The haste in which the bridge was constructed soon began to show. The brick vault of the bridge cracked almost immediately after completion, with the crack widening steadily over the next six years. By 1842 the gap had widened to 25 cm, causing seams to open in the bridge's foundations. Attempts were made to fill the gaps with copper wedges, but by 1846 all the wedges had fallen out and the bridge was crumbling, pieces falling into the water at the slightest vibration. A repair plan was drawn up by March 1847, but failed to solve the problems, with new defects being found in the repair works. In 1849 the arch collapsed, necessitating further repairs. Defects were again discovered in the vaulting in the early 1900s, and a 1904 examination declared the condition of the bridge unsatisfactory. In 1907, another reconstruction project was drawn up, proposing the fitting of lattice metal trusses. Neither this nor several subsequent repair programmes were implemented, and the bridge continued to collapse.

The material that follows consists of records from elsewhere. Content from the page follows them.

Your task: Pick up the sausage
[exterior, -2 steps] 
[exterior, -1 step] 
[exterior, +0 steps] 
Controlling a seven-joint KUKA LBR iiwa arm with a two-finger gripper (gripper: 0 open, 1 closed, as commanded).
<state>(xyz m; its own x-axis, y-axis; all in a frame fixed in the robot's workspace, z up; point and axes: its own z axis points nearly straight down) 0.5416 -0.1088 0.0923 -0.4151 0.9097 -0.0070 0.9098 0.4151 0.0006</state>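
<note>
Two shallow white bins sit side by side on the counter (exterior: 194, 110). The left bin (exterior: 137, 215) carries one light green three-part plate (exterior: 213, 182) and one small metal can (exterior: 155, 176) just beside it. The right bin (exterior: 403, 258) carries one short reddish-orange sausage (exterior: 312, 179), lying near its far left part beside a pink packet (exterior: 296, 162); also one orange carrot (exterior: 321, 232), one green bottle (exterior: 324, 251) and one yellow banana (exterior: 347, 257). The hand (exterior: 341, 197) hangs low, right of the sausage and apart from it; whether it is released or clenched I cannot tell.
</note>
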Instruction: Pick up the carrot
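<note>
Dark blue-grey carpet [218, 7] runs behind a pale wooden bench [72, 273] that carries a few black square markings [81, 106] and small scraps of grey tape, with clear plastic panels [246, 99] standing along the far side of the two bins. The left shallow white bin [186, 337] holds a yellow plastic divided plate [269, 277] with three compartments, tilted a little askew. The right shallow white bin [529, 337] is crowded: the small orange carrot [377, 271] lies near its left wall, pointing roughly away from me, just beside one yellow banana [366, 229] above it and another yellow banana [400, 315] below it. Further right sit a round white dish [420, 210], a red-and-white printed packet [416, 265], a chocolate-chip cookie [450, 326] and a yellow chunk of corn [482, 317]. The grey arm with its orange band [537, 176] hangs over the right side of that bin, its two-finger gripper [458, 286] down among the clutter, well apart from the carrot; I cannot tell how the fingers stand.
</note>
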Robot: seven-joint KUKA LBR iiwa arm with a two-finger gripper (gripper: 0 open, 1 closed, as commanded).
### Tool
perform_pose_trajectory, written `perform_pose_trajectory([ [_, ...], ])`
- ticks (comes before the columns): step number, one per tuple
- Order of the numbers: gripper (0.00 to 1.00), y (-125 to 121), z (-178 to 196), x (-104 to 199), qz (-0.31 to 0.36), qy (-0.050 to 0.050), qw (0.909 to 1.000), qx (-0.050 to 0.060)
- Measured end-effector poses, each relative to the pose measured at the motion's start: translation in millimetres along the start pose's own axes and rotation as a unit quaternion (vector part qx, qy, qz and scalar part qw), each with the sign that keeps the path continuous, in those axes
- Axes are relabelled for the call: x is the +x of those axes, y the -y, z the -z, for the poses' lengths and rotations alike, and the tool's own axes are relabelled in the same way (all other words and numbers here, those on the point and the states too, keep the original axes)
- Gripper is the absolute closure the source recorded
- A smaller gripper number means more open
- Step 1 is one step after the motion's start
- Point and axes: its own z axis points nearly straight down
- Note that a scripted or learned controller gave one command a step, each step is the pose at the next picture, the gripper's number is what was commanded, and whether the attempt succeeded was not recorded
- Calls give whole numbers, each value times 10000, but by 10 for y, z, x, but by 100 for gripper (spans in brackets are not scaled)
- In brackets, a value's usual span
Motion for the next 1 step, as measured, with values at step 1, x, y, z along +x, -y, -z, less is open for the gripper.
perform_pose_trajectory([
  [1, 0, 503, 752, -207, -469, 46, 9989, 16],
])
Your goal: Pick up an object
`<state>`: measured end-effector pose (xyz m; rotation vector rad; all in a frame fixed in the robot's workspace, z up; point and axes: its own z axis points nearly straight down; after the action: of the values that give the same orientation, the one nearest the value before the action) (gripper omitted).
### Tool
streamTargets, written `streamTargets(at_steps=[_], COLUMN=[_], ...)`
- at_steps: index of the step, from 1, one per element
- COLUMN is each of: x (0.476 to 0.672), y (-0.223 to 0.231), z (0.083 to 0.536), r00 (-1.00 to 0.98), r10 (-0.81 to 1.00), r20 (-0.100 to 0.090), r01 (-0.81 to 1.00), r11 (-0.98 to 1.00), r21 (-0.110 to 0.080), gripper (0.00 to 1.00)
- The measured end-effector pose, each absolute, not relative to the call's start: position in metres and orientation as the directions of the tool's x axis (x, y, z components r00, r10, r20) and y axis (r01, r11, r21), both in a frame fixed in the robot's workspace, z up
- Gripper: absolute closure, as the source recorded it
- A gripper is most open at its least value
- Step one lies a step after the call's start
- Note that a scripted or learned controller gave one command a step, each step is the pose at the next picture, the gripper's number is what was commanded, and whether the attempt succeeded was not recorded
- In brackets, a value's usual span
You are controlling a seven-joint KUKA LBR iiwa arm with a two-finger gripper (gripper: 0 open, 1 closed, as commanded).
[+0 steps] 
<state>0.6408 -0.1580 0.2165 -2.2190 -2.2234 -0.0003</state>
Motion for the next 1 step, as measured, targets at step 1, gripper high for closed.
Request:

By the early 1920s the condition of the bridge was causing serious concern, and it was closed to traffic in 1924. It was again repaired between April 1925 and 1926 under the oversight of engineers B. D. Vasilyev and A. L. Salarev. The structure was strengthened with reinforced concrete and lined with granite, retaining the earlier appearance of the bridge, including Rossi's railings, which were restored. Another restoration took place in 2002 as part of the 300th anniversary of the founding of the city. Waterproofing was carried out, the railings were restored and the roadway and pavements repaired.

==Notes==

a. The Second Tsaritsyn Bridge is now the First Sadovy Bridge.